During 2019, YouTube banned a very large number of alt-right channels; for example 4 out of the top 5 most viewed channels from the list recently examined by Ribeiro et al. 2019; James Allsup, Thulean Perspective, The Golden One, and Red Ice TV were all banned by the time Ledwich and Zaitsev collected their dataset. Moreover, YouTube has reportedly changed the algorithms multiple times since 2015-16 (when the problem of user radicalization is often traced back to). A good timeline of statements from YouTube has been compiled by Mozilla.
Ledwich and Zaitsev make extremely bold claims that previous literature, reporting, and YouTube’s own statements are wrong. Unfortunately, due to this lack of accounting of algorithm and policy changes, these bold claims remain unsupported by their experimentation.
The authors do not properly explain their methodology, making it impossible to know if their experiments were properly performed.
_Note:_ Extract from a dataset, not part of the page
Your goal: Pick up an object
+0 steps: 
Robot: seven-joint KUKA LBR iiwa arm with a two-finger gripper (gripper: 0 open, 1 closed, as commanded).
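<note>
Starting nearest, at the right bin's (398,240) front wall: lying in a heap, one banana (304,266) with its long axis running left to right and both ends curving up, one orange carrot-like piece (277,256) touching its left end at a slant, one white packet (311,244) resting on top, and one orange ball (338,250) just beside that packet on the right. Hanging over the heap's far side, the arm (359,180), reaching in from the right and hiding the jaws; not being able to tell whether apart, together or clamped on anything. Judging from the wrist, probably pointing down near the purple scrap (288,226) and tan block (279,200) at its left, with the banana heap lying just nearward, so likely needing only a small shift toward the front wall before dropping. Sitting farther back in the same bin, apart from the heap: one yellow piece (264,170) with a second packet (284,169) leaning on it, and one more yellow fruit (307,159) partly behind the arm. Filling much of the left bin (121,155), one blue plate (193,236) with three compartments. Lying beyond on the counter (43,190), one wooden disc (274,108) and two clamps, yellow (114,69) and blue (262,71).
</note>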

Overall, the methodology of the paper is not clearly explained in the manuscript. This is particularly worrisome for several reasons. First, since the methodology is unclear and likely flawed, it questions all the findings that the study makes. Also, the authors do not explicitly state the limitations of their approach, and more importantly, they do not adjust their claims according to the limitations of their approach. In summary, due to the above mentioned reasons and also the sloppy writing of the paper, there are serious concerns regarding both the methodology and findings that this study makes.
In addition to the above methodological flaws, the authors do not provide adequate information to verify the analysis is sound. Besides a general lack of clarity, the authors do not report (and in most cases do not perform) any statistical measures of the significance of their results. Although we have no particular reason to believe the results are not significant, we (and we suspect most researchers) have been mislead by simple correlations and comparisons in the past, and hypothesis testing helps increasing confidence in results.
There are other issues with the presentation that make it difficult to ascertain the validity of the results. For example, the authors use an inter annotator agreement metric (ICC) to validate their categorization of channels. Unfortunately, there are many different versions of these agreement algorithms, each suitable for a specific use case and the authors fail to justify, or even specify, the particular metric they used. While we have no particular reason to believe the authors made poor choice of metric, the reference they use to explain ICC explicitly states that the particular metric and details of parameters used must accompany its use to allow for proper evaluation of the results by other researchers.
Ultimately, these issues with this paper highlight the research challenges associated with large-scale measurement and analysis of social media. While there is technical skill required to collect data and perform analysis, the major challenge is understanding what data to collect and what analyses are appropriate.